Они приезжают в холодный, промозглый Хобарт далеко за полночь, и Регги приглашает Гарри пропустить по стаканчику для согрева в «Синий Дом» к Матушке Дуайер. Там, среди пьяных в дым докеров и окутанных клубами табачного дыма рыбаков, полицейских, политиканов и местных шлюх, он примечает знакомое лицо – человека за «Вертхаймером». Слегка, а может изрядно, под мухой, трудно сказать, но, как всегда, элегантный, он, как всегда, мастерски давит на клавиши, не обращая внимания на бурную перебранку между крепко поддавшим шотландским моряком и не на шутку взбеленившимся местным докером, закончившуюся тем, что докер влетает головой в пианино, разметая в разные стороны нотные листы. Брызжет кровь, падают бутылки, бьются стаканы, поднимаются крики и вопли. Между тем Рут заметно дрожащей рукой тушит недокуренную английскую самокрутку в пепельнице, потом заправляет красный шелковый галстук на место – под твидовый пиджак и, криво улыбаясь, благодарит одну из девиц, подобравшую разметанные по полу нотные листы и второпях устанавливавшую их обратно на пианино.
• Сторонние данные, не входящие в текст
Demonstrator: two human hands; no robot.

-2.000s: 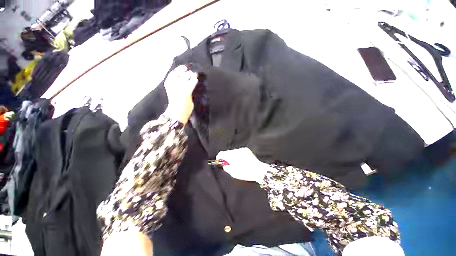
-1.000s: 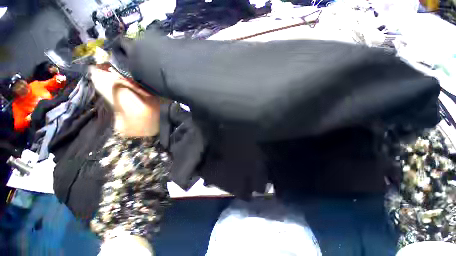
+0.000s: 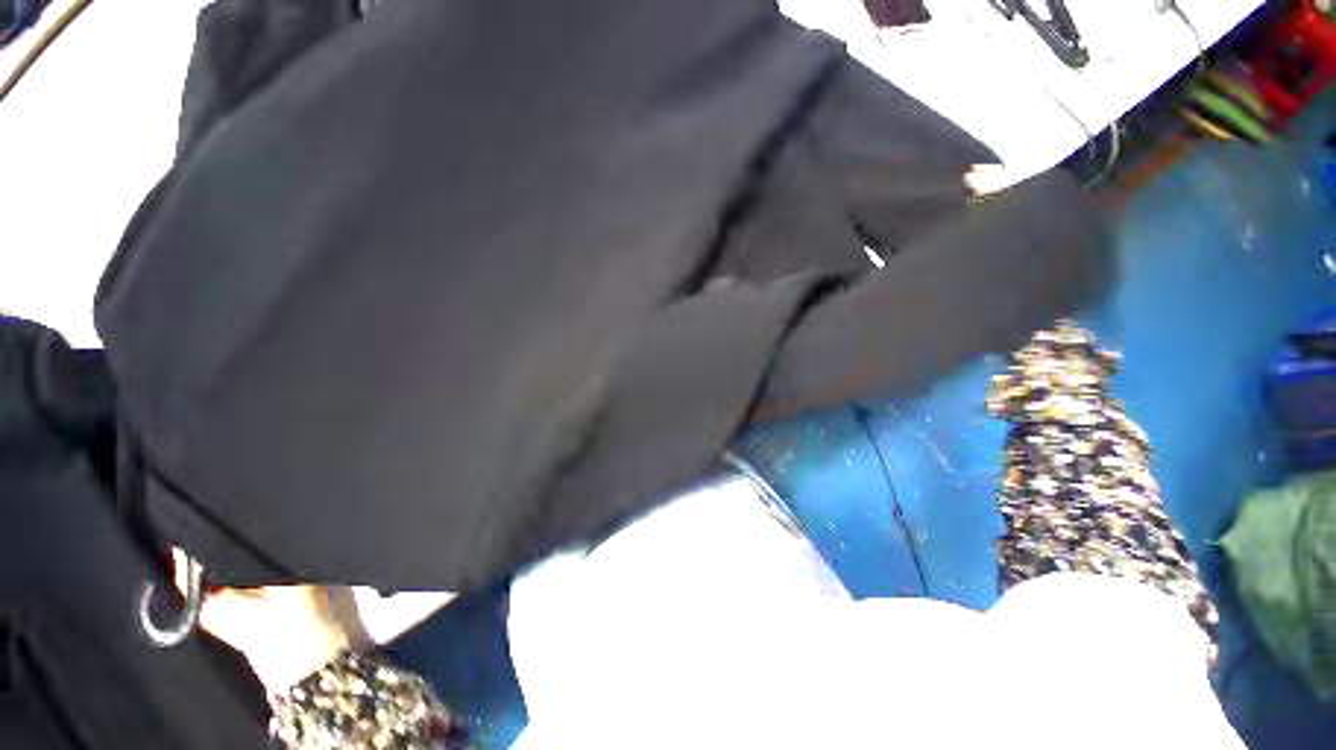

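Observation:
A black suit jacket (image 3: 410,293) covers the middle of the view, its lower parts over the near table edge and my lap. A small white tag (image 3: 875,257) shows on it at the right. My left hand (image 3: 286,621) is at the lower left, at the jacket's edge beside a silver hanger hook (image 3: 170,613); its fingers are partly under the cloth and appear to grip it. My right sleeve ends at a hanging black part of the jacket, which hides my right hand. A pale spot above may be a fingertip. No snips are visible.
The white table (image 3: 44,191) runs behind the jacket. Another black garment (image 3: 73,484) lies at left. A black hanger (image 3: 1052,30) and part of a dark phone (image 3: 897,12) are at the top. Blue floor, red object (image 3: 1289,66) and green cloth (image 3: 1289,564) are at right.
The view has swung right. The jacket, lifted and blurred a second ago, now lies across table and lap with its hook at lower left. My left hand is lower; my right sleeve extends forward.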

Рут играет дальше – мечтательно и как будто отрешенно, даже не сознавая, что играет одновременно два вещи: нижнюю часть из «Сейчас вот сяду и сам напишу письмо», а верхнюю – из «Потягивая ром с кока-колой». Оно и понятно: в таком шуме можно и не заметить разницы, а может, он делает это вполне осознанно, отдавая дань порочно-упадническому влиянию новомодных музыкальных веяний, однако он не настолько отрешен, чтобы не узнать племянника.
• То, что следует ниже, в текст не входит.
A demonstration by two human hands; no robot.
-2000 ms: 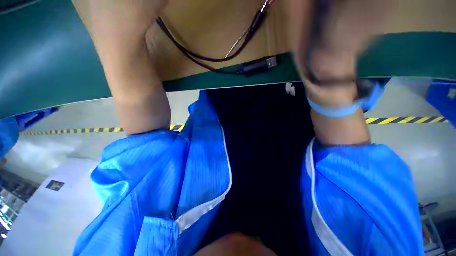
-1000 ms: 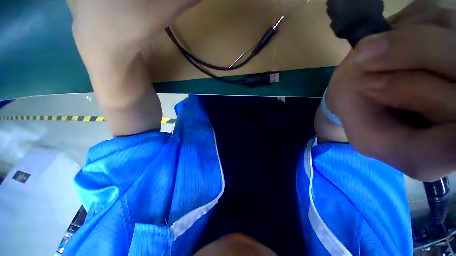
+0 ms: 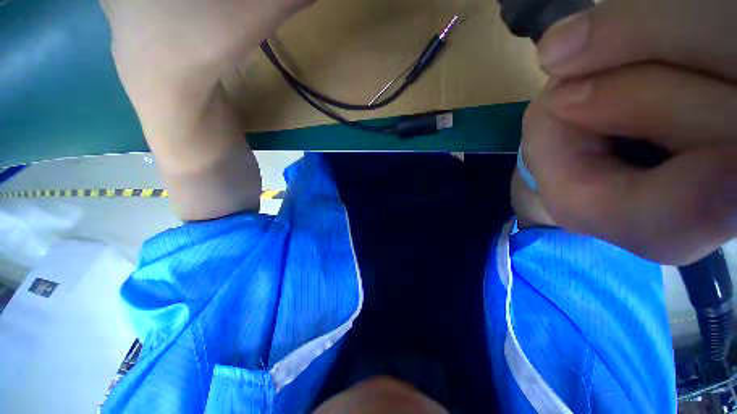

– Эй, здорово, Гарри! – выговаривает он тягучим голосом, будто в такт причудливой мелодии, струящейся из чрева «Вертхаймера». – Ну что ж, здорово! Давненько не виделись.
Гарри начинает рассказывать Руту про себя, но их беседу обрывает Матушка – она подлетает к пианино, злая как мегера, и выпаливает:
– Бог ты мой, Рут! Да здесь скоро ни одной живой души не останется, ежели ты и дальше будешь играть этот отвратный американский бибоп.
Матушка затягивает себе под нос «Келли, Джо Бирн и Дэн Харт». Рут переводит взгляд на ноты, долго собирается с мыслями – и понимает, что дал маху. Не говоря ни слова, он подхватывает песню Эла Боулли. Матушка улыбается.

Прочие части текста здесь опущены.